ProDiff: Prototype-Guided Diffusion for Minimal Information Trajectory Imputation
Tianci Bu, Le Zhou, Wenchuan Yang, Jianhong Mou, Kang Yang, Suoyi Tan, Feng Yao, Jingyuan Wang, Xin Lu
TL;DR
ProDiff addresses the challenge of imputing missing trajectory data under minimal information by jointly learning a diffusion-based generator and a prototype-conditioned guidance mechanism. Through a Prototype Condition Extractor, the model embeds macro movement patterns into a latent space and aligns these patterns with endpoint information during diffusion denoising. Empirical evaluations on WuXi and FourSquare demonstrate state-of-the-art imputation accuracy and a strong correlation between generated and real trajectories (approximately $0.93$), validating the approach’s effectiveness for urban mobility analysis. The framework offers a scalable, privacy-conscious solution that leverages large-scale unlabeled trajectory patterns to improve reconstruction under sparse observation, with potential extensions to personalized and uncertainty-aware trajectory generation.
Abstract
Trajectory data is crucial for various applications but often suffers from incompleteness due to device limitations and diverse collection scenarios.

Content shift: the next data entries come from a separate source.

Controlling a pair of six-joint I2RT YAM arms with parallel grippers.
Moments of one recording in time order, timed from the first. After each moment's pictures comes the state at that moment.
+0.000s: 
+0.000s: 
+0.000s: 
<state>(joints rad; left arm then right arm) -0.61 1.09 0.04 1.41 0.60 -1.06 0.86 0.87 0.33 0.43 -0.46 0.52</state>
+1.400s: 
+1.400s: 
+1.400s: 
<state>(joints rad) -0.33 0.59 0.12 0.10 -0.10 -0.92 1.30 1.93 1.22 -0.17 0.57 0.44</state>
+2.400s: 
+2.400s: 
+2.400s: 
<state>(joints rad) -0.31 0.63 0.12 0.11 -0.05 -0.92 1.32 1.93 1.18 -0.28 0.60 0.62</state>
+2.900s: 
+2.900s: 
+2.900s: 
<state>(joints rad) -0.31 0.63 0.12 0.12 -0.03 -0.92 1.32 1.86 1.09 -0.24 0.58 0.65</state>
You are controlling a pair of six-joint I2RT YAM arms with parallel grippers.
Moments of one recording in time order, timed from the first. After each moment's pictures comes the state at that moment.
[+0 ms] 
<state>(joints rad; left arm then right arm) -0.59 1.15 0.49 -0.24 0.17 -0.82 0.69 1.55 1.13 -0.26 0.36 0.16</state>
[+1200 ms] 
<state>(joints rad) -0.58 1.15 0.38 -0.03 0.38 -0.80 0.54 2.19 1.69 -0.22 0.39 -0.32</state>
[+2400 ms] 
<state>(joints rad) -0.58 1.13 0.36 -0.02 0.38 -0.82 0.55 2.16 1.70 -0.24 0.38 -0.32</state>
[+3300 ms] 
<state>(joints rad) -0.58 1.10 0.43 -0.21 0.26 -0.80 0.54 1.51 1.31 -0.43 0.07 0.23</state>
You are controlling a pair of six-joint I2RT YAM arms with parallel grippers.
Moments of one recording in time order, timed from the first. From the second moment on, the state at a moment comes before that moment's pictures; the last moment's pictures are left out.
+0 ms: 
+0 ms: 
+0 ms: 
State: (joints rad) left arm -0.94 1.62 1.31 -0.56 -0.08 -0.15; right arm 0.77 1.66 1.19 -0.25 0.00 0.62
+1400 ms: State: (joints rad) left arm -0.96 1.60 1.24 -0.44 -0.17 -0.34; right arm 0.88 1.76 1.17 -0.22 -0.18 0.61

Existing imputation methods rely on sparse trajectory or travel information, such as velocity, to infer missing points. However, these approaches assume that sparse trajectories retain essential behavioral patterns, which place significant demands on data acquisition and overlook the potential of large-scale human trajectory embeddings. To address this, we propose ProDiff, a trajectory imputation framework that uses only two endpoints as minimal information. It integrates prototype learning to embed human movement patterns and a denoising diffusion probabilistic model for robust spatiotemporal reconstruction. Joint training with a tailored loss function ensures effective imputation. ProDiff outperforms state-of-the-art methods, improving accuracy by 6.28\% on FourSquare and 2.52\% on WuXi. Further analysis shows a 0.927 correlation between generated and real trajectories, demonstrating the effectiveness of our approach.